* [Problem]
Please copy each line below that contains the string "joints".

* [Provided data]
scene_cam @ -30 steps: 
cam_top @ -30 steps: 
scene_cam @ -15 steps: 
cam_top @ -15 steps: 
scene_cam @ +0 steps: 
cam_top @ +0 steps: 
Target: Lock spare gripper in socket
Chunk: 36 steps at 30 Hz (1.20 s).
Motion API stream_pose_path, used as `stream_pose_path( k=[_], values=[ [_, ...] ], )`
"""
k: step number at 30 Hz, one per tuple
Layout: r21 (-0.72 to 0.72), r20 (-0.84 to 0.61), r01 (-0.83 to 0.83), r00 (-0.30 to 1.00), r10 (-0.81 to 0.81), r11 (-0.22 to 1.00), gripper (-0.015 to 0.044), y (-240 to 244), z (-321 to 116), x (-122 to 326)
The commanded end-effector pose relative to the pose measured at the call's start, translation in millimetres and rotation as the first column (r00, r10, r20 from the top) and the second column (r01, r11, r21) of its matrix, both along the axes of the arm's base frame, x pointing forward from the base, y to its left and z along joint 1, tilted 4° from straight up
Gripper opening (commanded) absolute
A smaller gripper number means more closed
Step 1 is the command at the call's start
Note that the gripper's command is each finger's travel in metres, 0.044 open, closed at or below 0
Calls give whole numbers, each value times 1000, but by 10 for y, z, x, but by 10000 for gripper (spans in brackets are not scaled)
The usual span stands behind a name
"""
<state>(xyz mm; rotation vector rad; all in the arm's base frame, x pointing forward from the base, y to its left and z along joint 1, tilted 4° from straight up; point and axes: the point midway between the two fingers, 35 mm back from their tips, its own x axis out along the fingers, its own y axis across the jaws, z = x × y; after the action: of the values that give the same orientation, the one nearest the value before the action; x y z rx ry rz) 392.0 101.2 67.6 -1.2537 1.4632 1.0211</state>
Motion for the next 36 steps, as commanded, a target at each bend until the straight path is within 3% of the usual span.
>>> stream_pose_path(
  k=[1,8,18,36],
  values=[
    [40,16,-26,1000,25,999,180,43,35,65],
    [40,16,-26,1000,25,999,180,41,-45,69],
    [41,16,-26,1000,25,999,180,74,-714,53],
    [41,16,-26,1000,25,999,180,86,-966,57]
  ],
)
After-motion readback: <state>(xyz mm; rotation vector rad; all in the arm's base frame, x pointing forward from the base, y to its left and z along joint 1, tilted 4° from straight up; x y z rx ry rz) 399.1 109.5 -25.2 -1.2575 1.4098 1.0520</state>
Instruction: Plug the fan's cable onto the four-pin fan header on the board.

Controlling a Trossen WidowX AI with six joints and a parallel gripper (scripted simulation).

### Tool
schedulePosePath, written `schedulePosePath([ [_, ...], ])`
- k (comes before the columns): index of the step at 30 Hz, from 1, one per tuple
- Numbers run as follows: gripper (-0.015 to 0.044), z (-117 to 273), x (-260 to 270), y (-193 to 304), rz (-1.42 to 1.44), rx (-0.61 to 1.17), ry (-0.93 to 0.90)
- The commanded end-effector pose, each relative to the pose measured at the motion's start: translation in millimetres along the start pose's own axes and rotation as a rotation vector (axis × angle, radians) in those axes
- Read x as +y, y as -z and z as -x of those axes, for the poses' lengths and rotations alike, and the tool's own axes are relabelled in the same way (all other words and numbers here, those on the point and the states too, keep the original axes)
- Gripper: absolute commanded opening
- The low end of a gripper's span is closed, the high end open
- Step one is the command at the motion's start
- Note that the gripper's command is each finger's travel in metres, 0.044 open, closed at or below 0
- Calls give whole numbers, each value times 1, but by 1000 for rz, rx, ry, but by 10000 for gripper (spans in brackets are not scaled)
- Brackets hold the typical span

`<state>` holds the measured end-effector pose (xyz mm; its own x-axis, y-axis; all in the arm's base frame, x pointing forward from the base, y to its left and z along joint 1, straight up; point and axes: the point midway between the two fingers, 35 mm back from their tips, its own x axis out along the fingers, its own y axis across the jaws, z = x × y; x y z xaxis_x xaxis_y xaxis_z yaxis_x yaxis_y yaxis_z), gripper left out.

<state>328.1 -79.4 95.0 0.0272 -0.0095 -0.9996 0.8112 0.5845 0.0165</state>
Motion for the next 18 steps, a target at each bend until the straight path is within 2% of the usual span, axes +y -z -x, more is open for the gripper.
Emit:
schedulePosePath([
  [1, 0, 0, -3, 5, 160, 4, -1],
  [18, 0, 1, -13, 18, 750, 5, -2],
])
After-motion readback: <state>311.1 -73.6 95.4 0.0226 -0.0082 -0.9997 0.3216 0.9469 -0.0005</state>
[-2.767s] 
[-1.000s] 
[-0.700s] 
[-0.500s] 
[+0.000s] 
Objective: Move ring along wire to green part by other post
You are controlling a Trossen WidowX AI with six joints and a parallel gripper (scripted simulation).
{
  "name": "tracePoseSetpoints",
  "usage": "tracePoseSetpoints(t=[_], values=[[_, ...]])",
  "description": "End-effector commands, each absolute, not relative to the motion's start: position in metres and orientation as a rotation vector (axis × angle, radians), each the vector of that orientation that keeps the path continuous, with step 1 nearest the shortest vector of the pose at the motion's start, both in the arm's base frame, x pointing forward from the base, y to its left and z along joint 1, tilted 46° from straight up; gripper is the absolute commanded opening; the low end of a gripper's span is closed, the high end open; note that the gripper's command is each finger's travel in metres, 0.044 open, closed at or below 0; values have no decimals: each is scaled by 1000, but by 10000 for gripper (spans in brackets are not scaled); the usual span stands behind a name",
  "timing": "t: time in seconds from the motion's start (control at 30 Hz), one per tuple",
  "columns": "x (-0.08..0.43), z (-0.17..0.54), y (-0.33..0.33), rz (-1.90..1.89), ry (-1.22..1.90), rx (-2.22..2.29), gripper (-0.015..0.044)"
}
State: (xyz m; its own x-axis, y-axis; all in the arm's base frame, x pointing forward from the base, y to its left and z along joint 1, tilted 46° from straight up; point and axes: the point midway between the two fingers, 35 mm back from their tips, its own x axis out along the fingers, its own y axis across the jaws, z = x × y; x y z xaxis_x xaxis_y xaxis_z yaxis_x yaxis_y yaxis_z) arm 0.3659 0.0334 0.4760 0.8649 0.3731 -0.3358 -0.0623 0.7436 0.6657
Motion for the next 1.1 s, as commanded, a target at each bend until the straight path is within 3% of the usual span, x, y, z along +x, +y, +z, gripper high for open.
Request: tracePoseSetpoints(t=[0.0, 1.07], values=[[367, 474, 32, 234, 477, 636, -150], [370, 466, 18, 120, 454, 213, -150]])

* [Task solution]
Controlling a Trossen WidowX AI with six joints and a parallel gripper (scripted simulation).
You are controlling a Trossen WidowX AI with six joints and a parallel gripper (scripted simulation).

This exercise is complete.